Four screws keep the name plates of our 76 new state legislators in place.

That mundane fact, U.S. Rep. Neil Abercrombie reminds his fellow politicians, is what should keep them humble.

“;I learned on Day One, the name slides into the door bracket and the name can slide right out; nobody is there forever,”; Abercrombie is fond of saying.

This is how we limit terms - not with a law, but with a ballot.

For instance, look at the state's Millennium class, the lawmakers either elected or re-elected in 2000 to start work in January 2001.
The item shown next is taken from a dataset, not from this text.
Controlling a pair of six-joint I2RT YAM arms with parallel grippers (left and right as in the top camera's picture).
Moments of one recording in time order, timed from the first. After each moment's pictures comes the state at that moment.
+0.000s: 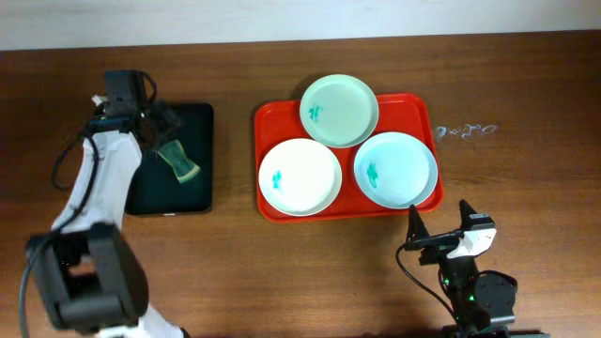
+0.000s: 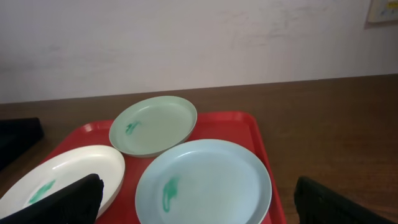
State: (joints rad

Of the 51 in the House, 35 have left. Two moved to the state Senate, one to the City Council and another to the Board of Education. One was convicted of federal tax fraud and another of molesting a woman sleeping on an airplane.

The state Senate lost 12 of its 25 members from the class of 2001. Of those 12, one went to the Council and another died.

  It was the slippage of support, not the passage of time, that did in the 47 out of 76 who are no longer serving. By the way, that is nearly 62 percent of the class of 2000.

Some of those 47 were done in by their own hubris. The over-confidence that lets politicians think they can always make the jump from one office to another can be fatal.

It starts with the tearful, nostalgic speech on the House or Senate floor at the end of the session as representatives and senators say farewell with visions of mayor, lieutenant governor, governor or county council in front of them, only to find failure at the end of the ballot.

  And there are others who skated or stumbled through investigations and while not locked up, were tarnished enough that voters weren't buying their merchandise anymore.

That 2001 session was also when the state Republican Party woke up with a new, bold and muscular presence in local politics.

There were 19 GOP members in the House and go along with the three GOP senators. Twenty-two out of 76, almost 29 percent, would be the most the Republicans could muster. Today just 10 percent of the Legislature is Republican.

However you count it, Hawaii's new 76 would do well to think about those four little screws on their Capitol doors.